Extended virtual element method for two-dimensional linear elastic fracture

TL;DR

This paper introduces an extended virtual element method (X-VEM) for 2D linear elastic fracture, enabling mesh-independent modeling of crack discontinuities and singularities with high accuracy and optimal convergence.

Contribution

The paper develops an extended VEM with enrichment functions for crack modeling, including an efficient scheme for stress intensity factor computation, advancing numerical fracture analysis.

Findings

Demonstrates high accuracy in benchmark fracture problems

Achieves optimal convergence in energy norm

Effectively models mixed-mode crack problems

Abstract

In this paper, we propose an eXtended Virtual Element Method (X-VEM) for two-dimensional linear elastic fracture. This approach, which is an extension of the standard Virtual Element Method (VEM), facilitates mesh-independent modeling of crack discontinuities and elastic crack-tip singularities on general polygonal meshes. For elastic fracture in the X-VEM, the standard virtual element space is augmented by additional basis functions that are constructed by multiplying standard virtual basis functions by suitable enrichment fields, such as asymptotic mixed-mode crack-tip solutions.
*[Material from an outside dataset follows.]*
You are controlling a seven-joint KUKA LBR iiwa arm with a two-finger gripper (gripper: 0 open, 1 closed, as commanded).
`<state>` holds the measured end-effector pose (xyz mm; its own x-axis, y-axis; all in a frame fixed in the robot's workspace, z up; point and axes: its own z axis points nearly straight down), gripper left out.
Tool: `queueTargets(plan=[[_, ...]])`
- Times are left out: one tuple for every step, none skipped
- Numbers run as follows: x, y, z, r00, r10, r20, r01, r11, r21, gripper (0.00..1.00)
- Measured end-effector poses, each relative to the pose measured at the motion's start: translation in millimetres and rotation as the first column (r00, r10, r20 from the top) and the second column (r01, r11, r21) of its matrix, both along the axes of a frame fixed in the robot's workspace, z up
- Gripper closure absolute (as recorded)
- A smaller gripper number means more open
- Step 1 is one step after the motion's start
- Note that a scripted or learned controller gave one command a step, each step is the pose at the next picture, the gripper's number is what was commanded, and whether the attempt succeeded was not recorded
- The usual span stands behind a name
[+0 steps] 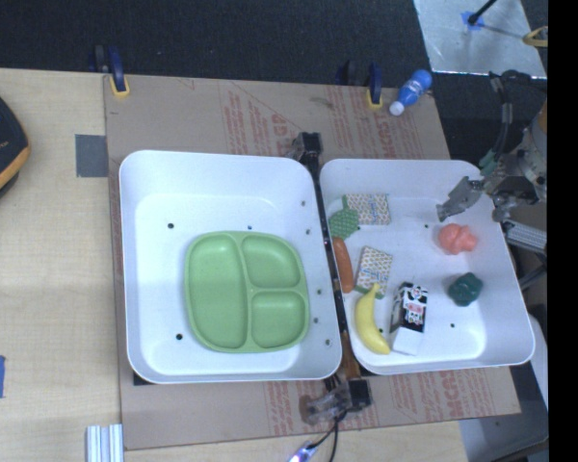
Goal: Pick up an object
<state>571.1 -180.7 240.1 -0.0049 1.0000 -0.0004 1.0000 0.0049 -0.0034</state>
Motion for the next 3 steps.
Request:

The design of the X-VEM requires an extended projector that maps functions lying in the extended virtual element space onto a set spanned by linear polynomials and the enrichment fields. An efficient scheme to compute the mixed-mode stress intensity factors using the domain form of the interaction integral is described. The formulation permits integration of weakly singular functions to be performed over the boundary edges of the element. Numerical experiments are conducted on benchmark mixed-mode linear elastic fracture problems that demonstrate the sound accuracy and optimal convergence in energy of the proposed formulation.